I’d argue that the more experience you get the more you write code for other people which involves adding lots of tooling, tests, etc. Even if the code works the first time, a more senior dev will make sure others have a “pit of success” they can fall into. This involves a lot more than just some “unit tests as an afterthought to keep the coverage up.”
Keeping the code simple, finding the right abstractions, untangling coupling, gets the most bang for the buck. See the “beyond pep8” talk for a enlightened perspective.
That said, lightweight testing and tools like pyflakes to prevent egregious errors helps an experienced dev write very productively. Typing helps the most with large, venerable projects with numerous devs of differing experience levels.
It immediately tells me that they've never worked on large software projects, and if they have they haven't worked on ones that lasted more than a few months.
I apologize to folks reading this for my rather aggressive tone but I've been writing software for a long time in numerous languages, and people with the unit tests as an afterthought attitude are typically rather arrogant in fool hardy.
The most recent incarnation I've encountered is the hotshot data scientist who did okay in a few Kaggle competitions using Jupyter notebooks, and thinks they can just write software the way they did for the competitions with no test of any kind.
I had one of these on my team recently and naturally I had to do 95% of the work to turn anything he produced into a remotely decent product. I couldn't even get the guy to use nbdev, which would have allowed him to use Jupyter to write tested, documented, maintainable code.
I disagree. I've started using types from the ground up and it helps almost equally at every stage of the game. Also I aggressively rely on autocomplete for methods. It's faster this way than usual "dynamic" or "pythonic" python.
Part of it might be exactly because writing my datatypes first helps me think about the right abstractions.
The big win with python is maybe 2-10% of functions, I just want to punt and use a dict. But I have shifted >80% of what used to be dicts to Models/dataclasses and it's so much faster to write and easier to debug.
On certain backend code where I am able to do unit tests, they do catch the occasional edge case logic error but not at a rate that makes me concerned about only checking them in some time after the original code, which I'll have already tested myself in real use as I went along.
Also, what makes you think I’m not aware of datatypes? Currently working eight hours a day on Django models.
In short, there are choices besides, “I alone have to do all the hard work.”

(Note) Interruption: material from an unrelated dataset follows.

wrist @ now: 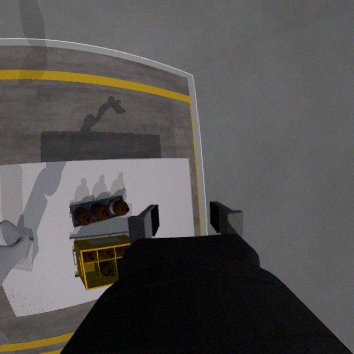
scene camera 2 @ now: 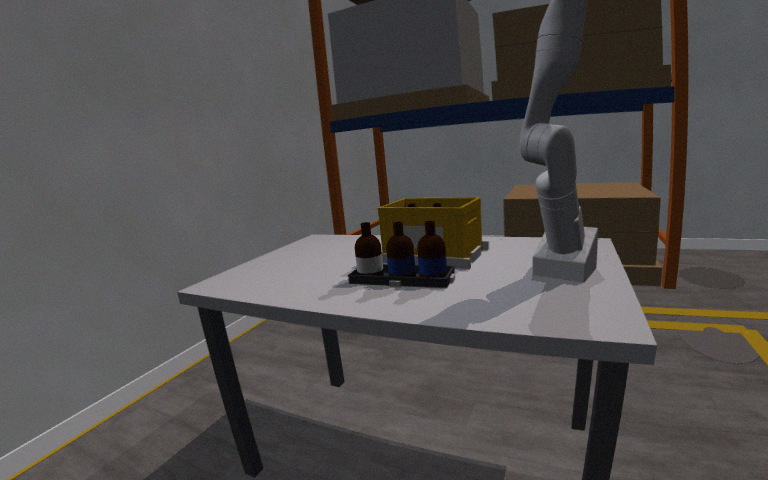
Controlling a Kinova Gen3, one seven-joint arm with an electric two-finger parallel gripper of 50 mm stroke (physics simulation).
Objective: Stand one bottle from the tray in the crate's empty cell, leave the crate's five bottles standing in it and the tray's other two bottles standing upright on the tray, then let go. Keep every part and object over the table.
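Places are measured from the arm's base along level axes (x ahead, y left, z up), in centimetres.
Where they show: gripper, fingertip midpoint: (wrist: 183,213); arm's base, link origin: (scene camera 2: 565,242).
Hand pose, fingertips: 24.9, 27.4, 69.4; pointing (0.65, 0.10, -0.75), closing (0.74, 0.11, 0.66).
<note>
Each offset is from my fingertips to the top centre of the thing, as dx, dy, dz. "spot": to the spot under its first point. Level surfaces: height alone.
Three brown bottles stand upright on the black tray {spot: +6.1, -4.6, -75.7} (scene camera 2: 421,280) (wrist: 91,204): a white-labelled bottle {+23.0, -5.2, -61.5} (scene camera 2: 369,255) (wrist: 119,208), a middle blue-labelled bottle {+13.9, -7.5, -61.5} (scene camera 2: 400,255) (wrist: 101,212) and an outer blue-labelled bottle {+5.7, -10.0, -61.5} (scene camera 2: 432,255) (wrist: 84,216). The yellow crate {+16.7, -30.2, -60.0} (scene camera 2: 465,229) (wrist: 83,267) stands behind the tray. In the wrist view several bottles show in its cells, and its lower left cell looks empty; its right part is hidden by my gripper. My gripper (wrist: 183,213) is open and empty, high above the table level and off to the tray's white-label side. It does not show in the scene view.
The arm's base (scene camera 2: 563,263) stands on the right part of the table {dz -77.5} (scene camera 2: 283,283) (wrist: 165,200). Low grey rails {+15.6, -20.3, -74.5} (scene camera 2: 461,262) (wrist: 100,235) lie beside the crate. A wall (wrist: 280,125) lies beyond the table's side. A shelf rack (scene camera 2: 325,113) with boxes stands behind the table.
</note>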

I was more experienced with predictive algorithms and deep learning than any of the data scientists at the company but because they were brought in from an acquisition of a company that had an undeserved reputation due to a loose affiliation with MIT, they were treated like magicians while the rest of us were treated like blacksmiths.
I had the choice and I made the choice to leave. And of course I raised hell with the bosses about them not writing remotely production quality code that required extensive refactoring.
And yes I was paid to do the work but the work occupied time that I could have spent working on the other projects I had that were more commercially successful but less sexy to Silicon Valley VCs who look at valuations based on other companies' newest hottest product.
I don't deny it. Join the cult of Static Python. We have cookies! And lower stress levels!
I usually wrap that spiel with my caveat "this depends greatly on your neurotype, style, environment, and other things." I have ADHD and my brain struggles with keeping bits of state in memory, so having to remember the type of every variable without my IDE tracking it for me is a huge performance drain.
However, I would contend even if your neurotype supported that mental workflow... it isn't actually better. Humans on average can handle 7 +/- 2 "pieces" of information in focus. Why spend any of your precious half-dozen pieces of salient consciousness on something a machine is really good at doing?
Opinion: This is actually a symptom of what is (imho) a pervasive problem lodged deep in the collective consciousness of software dev: OOP with fine-grained objects. I blame (early) Java in large part for exacerbating this mentality. Encapsulation of state with mutator methods in particular. It sprays state all over the application, encourages mutation in place over immutability, coupling, validating-not-parsing, and makes it nigh-well impossible to write good tests.
It's really hard to write objects that enforce all invariants under every mutation. And when you have state strewn everywhere, it's impossible to test every nook and cranny. The combinatorial space explodes.
Objects are helpful for encapsulating state when they are course-grained, mutations are atomic, coupling occurs in one place, state changes are auditable, and the entire state can be replayed/set at once, to enable mock tests and subsystem integration tests. AKA, things like databases, reactors, and persistent data structures.
Also since the tools are immature and bolted on afterward in Python, I think it's even a bit worse than it would be in something decent like C#.